09Hodge Theory & the Laplacian
If you know the graph Laplacian $\mathbf{L} = \mathbf{D} - \mathbf{A}$ (or its normalized variants), you know that it governs diffusion on graphs and that its eigenvectors provide a spectral basis for graph signals. The Hodge Laplacian generalizes this to all ranks.
For rank-$k$ cells in a simplicial or cell complex, the $k$-th Hodge Laplacian is:
$$\mathbf{L}_k = \underbrace{\mathbf{B}_{k-1,k}^\top \mathbf{B}_{k-1,k}}_{\text{lower Laplacian } \mathbf{L}_k^{\text{down}}} + \underbrace{\mathbf{B}_{k,k+1} \mathbf{B}_{k,k+1}^\top}_{\text{upper Laplacian } \mathbf{L}_k^{\text{up}}}$$with the convention $\mathbf{B}_{-1,0} = 0$ and $\mathbf{B}_{K,K+1} = 0$. For $k=0$, this recovers the graph Laplacian: $\mathbf{L}_0 = \mathbf{B}_{0,1}\mathbf{B}_{0,1}^\top$.
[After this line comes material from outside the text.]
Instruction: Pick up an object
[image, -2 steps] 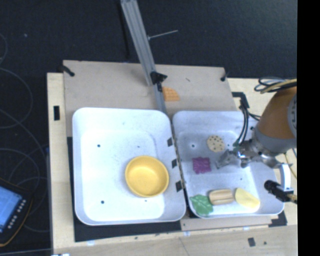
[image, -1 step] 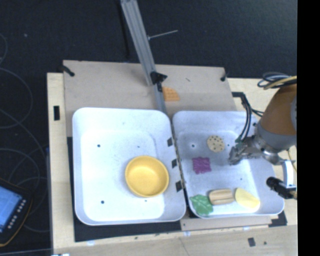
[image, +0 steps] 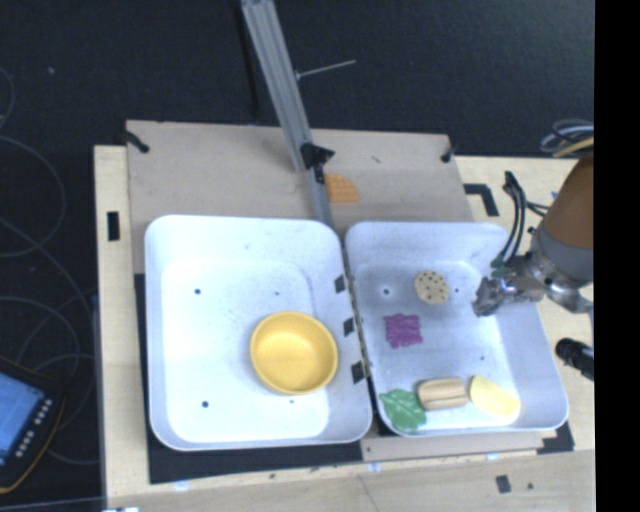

Physics connection — Hodge decomposition: The kernel of $L_k$ (harmonic cochains) corresponds to topological features: $\dim \ker L_k = \beta_k$, the $k$-th Betti number. For $k=0$, $\beta_0$ counts connected components. For $k=1$, $\beta_1$ counts independent loops. This is the discrete Hodge theorem — the discrete analogue of the decomposition of differential forms into exact, coexact, and harmonic components. Every $k$-cochain $\omega$ admits: $$\omega = \underbrace{d_{k-1} \alpha}_{\text{exact}} + \underbrace{d_k^* \beta}_{\text{coexact}} + \underbrace{\gamma}_{\text{harmonic}}$$ where $d_k$ is the coboundary operator ($B_{k,k+1}^\top$ in matrix form) and $d_k^*$ is its adjoint.
Why Hodge Matters for Neural Networks
The Hodge Laplacian provides a spectrally meaningful diffusion operator for each rank. Just as spectral GNNs use eigenvectors of $L_0$ to define graph convolutions (via the graph Fourier transform), spectral topological networks can use eigenvectors of $L_k$ to define convolutions on $k$-cochains. The Hodge decomposition ensures these convolutions respect the topological structure of the complex.
10The Architecture Zoo
The Hajij et al. paper surveys and unifies a large number of architectures that had been proposed independently. Here is a map of the landscape:
Selected Architecture Summaries
Simplicial Neural Networks (SNN / SCN)
Operate on simplicial complexes using the Hodge Laplacians $L_k$ as the message-passing operator. The update for rank-$k$ features is a polynomial filter on $L_k$, analogous to ChebNet on graphs. These architectures respect the Hodge decomposition.
Message Passing Simplicial Networks (MPSN)
The most general simplicial architecture: uses separate message functions for boundary ($\mathcal{N}_\downarrow$), coboundary ($\mathcal{N}_\uparrow$), and adjacency ($\mathcal{N}_{\text{adj}}$) neighborhoods at each rank. A strict generalization of standard MPNN.
CW Networks (CWN)
Extend MPSN to cell complexes, allowing non-simplicial cells. The key addition: messages can now flow along boundaries of arbitrary polygon/polyhedron cells, not just triangles and tetrahedra.
The Hajij et al. Unification
The paper's central technical contribution is showing that all of these architectures — and several more — can be expressed as instances of a single tensor diagram on a CC. The tensor diagram specifies which neighborhood matrices are used, how messages are computed, and how they're aggregated. Different choices of these components recover different existing architectures.